= Sheila Morrow =

Welsh field hockey player (born 1947)

Sheila Morrow (born 1947) is the president of Great Britain Hockey since 2017. During her field hockey career, Morrow played for the Wales women's national field hockey team and Great Britain women's national field hockey team between the 1960s and 1980s. After playing in over 100 matches, Morrow umpired field hockey matches before becoming an official for the International Hockey Federation. While with the FIH from 2004 to 2017, Morrow was a judge in the women's field hockey events at the 2008 Summer Olympics and 2012 Summer Olympics. Before starting her executive position with Great Britain Hockey, Morrow worked at the Sports Council for Wales and Sport England between the 1980s to 2000s. Morrow was inducted into the Welsh Sports Hall of Fame in 1990 and became an Officer of the British Empire at the 2019 Queen's Birthday Honours.

==Biography==
In 1947, Morrow was born in Bangor, Gwynedd. Morrow started her field hockey career with the Wales women's national field hockey team in 1967. After becoming a high school gym teacher in Cardiff, Wales the following year, Morrow simultaneously taught gym and played field hockey until 1983. As a player, Morrow appeared in five world championships during her 112 matches with Wales and captained the team from 1982 to 1984. On the Great Britain women's national field hockey team from 1978 to 1984, Morrow played in 24 matches and was the team's captain in 1981 and 1982.

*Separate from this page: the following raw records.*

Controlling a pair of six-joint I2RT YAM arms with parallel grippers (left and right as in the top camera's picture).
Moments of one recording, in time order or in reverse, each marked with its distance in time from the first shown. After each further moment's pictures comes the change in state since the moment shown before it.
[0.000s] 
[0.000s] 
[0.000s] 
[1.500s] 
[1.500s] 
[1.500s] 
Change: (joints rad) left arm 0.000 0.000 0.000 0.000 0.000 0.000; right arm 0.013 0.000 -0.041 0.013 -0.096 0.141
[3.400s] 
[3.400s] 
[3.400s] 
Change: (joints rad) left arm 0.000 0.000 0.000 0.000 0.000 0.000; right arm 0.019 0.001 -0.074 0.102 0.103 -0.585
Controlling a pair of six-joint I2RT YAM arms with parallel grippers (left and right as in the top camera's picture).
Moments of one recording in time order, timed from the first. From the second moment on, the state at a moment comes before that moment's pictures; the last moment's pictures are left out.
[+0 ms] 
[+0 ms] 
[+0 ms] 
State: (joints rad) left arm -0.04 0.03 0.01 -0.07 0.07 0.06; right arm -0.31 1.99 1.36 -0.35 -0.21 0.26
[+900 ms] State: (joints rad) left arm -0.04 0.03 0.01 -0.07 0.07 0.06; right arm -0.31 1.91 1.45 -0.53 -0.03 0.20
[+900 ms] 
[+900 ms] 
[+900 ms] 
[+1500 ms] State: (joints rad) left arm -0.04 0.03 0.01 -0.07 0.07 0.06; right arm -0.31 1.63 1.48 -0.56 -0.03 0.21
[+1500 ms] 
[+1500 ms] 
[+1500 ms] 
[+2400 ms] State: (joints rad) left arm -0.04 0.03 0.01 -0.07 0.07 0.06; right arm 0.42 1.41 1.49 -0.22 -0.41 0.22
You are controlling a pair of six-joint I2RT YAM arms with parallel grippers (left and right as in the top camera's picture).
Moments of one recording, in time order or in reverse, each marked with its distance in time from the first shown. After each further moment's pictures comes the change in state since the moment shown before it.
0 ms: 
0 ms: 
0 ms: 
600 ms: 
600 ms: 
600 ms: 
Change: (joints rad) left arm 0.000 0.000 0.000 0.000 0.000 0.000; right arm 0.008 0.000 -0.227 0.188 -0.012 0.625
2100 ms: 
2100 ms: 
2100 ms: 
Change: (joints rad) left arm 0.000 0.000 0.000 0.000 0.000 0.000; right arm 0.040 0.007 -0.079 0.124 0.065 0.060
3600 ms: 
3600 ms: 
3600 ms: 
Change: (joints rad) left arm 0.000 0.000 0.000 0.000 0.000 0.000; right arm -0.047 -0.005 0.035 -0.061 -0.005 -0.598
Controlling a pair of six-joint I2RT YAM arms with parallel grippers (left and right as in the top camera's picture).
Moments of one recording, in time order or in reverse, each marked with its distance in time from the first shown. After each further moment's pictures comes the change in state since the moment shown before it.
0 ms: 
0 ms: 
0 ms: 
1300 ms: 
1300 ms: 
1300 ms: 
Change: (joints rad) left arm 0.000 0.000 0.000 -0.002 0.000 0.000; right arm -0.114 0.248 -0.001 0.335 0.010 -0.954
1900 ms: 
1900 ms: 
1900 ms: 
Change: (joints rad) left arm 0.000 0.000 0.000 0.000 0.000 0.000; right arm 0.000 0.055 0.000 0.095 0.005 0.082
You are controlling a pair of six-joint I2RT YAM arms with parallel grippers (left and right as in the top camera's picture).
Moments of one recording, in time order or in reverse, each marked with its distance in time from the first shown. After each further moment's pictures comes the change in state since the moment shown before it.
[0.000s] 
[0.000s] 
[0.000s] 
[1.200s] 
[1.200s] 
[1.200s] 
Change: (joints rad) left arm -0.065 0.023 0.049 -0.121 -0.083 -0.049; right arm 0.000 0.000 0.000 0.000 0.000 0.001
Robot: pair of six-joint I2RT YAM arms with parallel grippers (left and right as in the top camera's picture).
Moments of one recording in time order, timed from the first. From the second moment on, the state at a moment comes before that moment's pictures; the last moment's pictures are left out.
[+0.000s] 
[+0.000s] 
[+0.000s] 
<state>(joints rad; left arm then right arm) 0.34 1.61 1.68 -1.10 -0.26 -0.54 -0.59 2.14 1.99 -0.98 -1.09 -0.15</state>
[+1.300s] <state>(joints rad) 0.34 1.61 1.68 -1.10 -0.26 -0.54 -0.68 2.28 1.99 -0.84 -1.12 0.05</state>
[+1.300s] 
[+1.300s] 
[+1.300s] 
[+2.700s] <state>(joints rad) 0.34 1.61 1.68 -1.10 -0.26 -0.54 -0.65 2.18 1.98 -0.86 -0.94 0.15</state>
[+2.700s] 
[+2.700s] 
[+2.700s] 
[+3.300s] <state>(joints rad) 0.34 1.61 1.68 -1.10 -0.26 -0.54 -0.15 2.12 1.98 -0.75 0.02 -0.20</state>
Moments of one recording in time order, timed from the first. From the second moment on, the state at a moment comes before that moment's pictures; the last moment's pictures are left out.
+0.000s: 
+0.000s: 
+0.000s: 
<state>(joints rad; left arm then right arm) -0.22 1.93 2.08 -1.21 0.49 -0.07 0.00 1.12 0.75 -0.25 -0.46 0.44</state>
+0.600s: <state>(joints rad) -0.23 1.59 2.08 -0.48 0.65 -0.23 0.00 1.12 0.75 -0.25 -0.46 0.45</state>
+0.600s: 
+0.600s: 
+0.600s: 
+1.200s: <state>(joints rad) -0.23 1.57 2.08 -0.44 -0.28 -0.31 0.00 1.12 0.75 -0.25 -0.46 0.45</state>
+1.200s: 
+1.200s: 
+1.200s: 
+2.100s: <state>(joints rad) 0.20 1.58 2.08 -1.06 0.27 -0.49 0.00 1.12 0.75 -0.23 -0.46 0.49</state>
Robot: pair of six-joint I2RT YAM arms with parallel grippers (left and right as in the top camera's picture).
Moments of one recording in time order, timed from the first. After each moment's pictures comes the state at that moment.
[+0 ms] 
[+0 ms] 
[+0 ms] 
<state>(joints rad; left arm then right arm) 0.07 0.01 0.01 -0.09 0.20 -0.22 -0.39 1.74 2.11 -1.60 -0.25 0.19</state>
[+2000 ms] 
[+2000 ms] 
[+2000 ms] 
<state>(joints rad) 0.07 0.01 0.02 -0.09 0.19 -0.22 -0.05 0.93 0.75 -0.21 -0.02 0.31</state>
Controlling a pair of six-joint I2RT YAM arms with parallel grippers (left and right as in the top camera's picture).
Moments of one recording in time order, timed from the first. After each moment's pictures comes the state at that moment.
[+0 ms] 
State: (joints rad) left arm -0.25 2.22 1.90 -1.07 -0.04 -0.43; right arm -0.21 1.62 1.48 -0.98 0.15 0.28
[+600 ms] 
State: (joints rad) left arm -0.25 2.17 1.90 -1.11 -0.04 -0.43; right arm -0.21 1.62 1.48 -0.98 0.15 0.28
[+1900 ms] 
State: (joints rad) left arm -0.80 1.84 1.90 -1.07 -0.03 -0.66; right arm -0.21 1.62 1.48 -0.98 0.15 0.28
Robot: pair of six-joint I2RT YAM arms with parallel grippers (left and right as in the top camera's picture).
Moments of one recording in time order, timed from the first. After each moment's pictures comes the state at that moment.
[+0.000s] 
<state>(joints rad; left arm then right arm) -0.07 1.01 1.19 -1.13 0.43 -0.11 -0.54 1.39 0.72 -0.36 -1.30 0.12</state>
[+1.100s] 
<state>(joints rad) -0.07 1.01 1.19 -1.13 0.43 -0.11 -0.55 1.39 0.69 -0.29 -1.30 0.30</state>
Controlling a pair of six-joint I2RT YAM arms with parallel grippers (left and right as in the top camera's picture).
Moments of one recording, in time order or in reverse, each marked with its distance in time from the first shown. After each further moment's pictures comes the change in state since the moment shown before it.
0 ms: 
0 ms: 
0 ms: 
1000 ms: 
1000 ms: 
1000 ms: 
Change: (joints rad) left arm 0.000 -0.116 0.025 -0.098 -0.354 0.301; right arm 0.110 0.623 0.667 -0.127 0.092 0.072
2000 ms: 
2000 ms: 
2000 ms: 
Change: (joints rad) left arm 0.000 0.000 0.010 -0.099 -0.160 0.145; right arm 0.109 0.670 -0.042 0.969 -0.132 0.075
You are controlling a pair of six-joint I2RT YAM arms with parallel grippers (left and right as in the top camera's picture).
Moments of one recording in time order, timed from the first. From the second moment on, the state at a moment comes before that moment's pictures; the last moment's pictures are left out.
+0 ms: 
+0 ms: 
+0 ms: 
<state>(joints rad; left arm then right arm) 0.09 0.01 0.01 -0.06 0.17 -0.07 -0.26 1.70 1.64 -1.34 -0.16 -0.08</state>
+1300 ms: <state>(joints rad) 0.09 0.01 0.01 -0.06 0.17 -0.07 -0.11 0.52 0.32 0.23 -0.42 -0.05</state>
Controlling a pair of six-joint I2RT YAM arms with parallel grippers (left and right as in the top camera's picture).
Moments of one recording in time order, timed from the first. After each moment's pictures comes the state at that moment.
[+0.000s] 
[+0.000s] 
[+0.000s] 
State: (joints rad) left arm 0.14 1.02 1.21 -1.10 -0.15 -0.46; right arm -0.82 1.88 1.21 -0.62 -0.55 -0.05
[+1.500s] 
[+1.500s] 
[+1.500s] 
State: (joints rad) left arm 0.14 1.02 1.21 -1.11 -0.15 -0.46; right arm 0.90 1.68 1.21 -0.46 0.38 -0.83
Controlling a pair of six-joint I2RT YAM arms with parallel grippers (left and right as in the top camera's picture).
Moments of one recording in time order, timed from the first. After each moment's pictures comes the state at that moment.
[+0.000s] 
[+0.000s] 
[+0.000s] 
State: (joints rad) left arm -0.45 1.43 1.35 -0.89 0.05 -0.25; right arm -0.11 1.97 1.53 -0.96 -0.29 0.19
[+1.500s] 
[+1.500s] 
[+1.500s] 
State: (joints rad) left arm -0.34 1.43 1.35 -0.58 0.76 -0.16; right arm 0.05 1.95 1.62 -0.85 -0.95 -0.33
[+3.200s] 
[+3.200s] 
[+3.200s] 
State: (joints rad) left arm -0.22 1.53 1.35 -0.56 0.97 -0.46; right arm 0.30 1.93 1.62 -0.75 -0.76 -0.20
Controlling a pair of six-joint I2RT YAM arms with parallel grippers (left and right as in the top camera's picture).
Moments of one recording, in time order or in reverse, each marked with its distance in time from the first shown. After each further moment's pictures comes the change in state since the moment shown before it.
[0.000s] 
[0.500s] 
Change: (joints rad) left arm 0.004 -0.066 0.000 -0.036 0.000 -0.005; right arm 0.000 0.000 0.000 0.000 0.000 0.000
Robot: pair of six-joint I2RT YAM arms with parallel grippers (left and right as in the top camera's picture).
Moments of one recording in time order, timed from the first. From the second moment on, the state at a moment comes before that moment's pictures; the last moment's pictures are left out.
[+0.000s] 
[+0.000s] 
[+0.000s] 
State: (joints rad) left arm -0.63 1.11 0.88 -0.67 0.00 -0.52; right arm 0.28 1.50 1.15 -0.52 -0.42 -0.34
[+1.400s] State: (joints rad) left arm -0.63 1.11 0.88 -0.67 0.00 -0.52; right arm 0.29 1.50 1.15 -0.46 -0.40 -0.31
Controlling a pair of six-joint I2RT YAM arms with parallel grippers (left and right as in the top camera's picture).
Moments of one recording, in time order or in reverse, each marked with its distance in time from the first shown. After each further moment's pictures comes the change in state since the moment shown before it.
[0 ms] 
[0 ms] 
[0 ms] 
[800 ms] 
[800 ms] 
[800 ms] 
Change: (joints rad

Outside of her playing career, Morrow started umpiring field hockey matches in 1987 and appeared in 30 matches. From 2004 to 2017, Morrow appeared in multiple International Hockey Federation competitions as an official. While with the FIH, Morrow judged at the women's events during the 2008 Summer Olympics and 2012 Summer Olympics. Morrow also worked at the 2004 Women's Hockey Champions Trophy and 2010 Women's Hockey World Cup as a technical officer. In executive positions, Morrow joined the development department for the Sports Council for Wales in 1983 before being becoming in charge of services for Sport England in 1991. Morrow remained in her position with Sport England until 2004. In 2017, Morrow was named the president of Great Britain Hockey.

==Awards and honours==
In 1990, Morrow was inducted into the Welsh Sports Hall of Fame. For awards, Morrow was named an Officer of the British Empire at the 2019 Queen's Birthday Honours.